Above, the Rolls Royce EX102 (click on the image to enlarge).
The German (BMW) owned Rolls Royce car maker in Goodwood, Sussex have proudly launched an electric powered version of their Phantom limousine. Although said to be a one off, motoring journalists are speculating whether or not it will ever be put into [limited] production.
The British Gazette would respectfully suggest that Rolls Royce may well decide against such a decision. Why?
Because of information published in today’s Daily Mail. On page 84, Ray Massey, the Daily Mail’s Motoring editor (who incidentally doubles as a gardening correspondent) has written an article about the car.
Mr Massey cites the electric car’s amazing quietness and smoothness – that is according to him even greater than the V12 engine production car.

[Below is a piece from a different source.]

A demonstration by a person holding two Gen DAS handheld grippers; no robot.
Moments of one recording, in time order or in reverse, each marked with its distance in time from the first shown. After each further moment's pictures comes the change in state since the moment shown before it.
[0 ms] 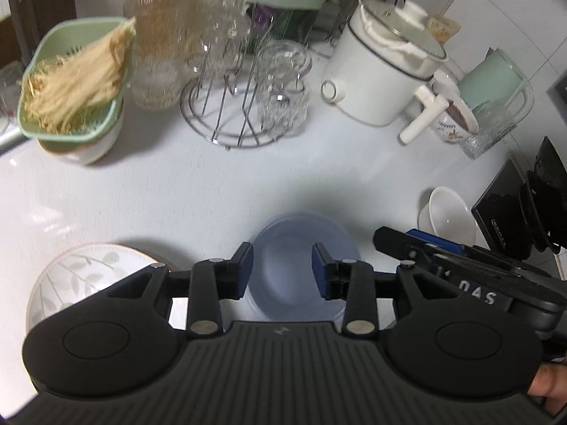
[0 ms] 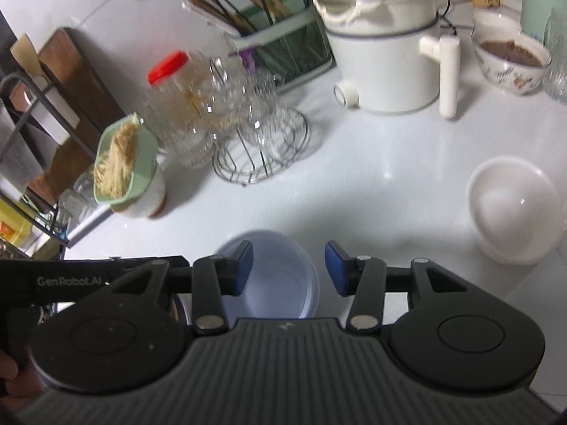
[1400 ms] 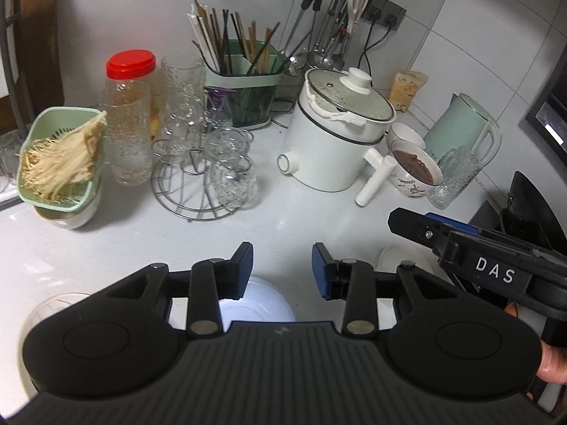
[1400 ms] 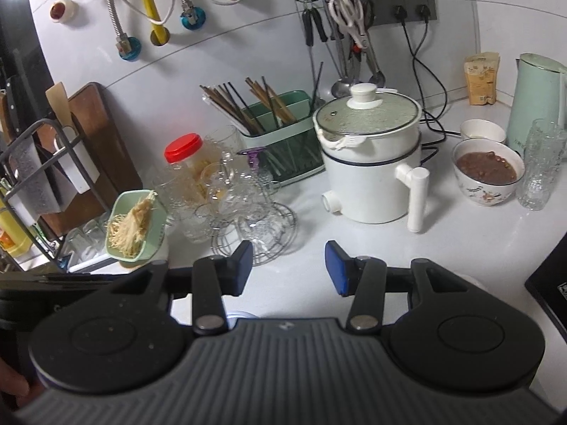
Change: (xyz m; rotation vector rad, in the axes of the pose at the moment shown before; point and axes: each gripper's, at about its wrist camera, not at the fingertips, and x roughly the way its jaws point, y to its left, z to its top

However he also cites certain disadvantages:
Apart from a maximum range of 125 miles – which effectively means a radius of 60 miles there and 60 miles back – there appears to be some problems associated with the technology. We quote from the Daily Mail:
“At the pre-drive briefing you are warned off all the bits not to touch and about the mega-voltage shock you risk if you do.”
Doubtless the term “mega-voltage shock” is journalistic hyperbolae on Mr Massey’s part, but clearly there some high voltage sections of the car – which will obviously be clearly labelled! The British Gazette however would suggest – and the suggestion is made in a supportive spirit of a manufacturer employing British workers – that Rolls Royce do not take the risk of someone getting electrocuted. That is not to say that we think that Rolls Royce will have been in any way derelict or incompetent. We most certainly DO NOT. These cars are some of the most rigorously engineered artefacts ever made. Nor do we think that the customers for such a vehicle will do their own servicing – it will clearly be serviced at a main agent.
Not withstanding this however, main agents employ motor mechanics and our own experience with motor mechanics is that if they don’t know something they don’t always ask and will sometimes blindly go ahead. Clearly there is a potential here for disaster.
The British Gazette considers it better not to take the risk. It would be a tragedy if this silly obsession with reducing CO2 emissions leads to a death of a young person.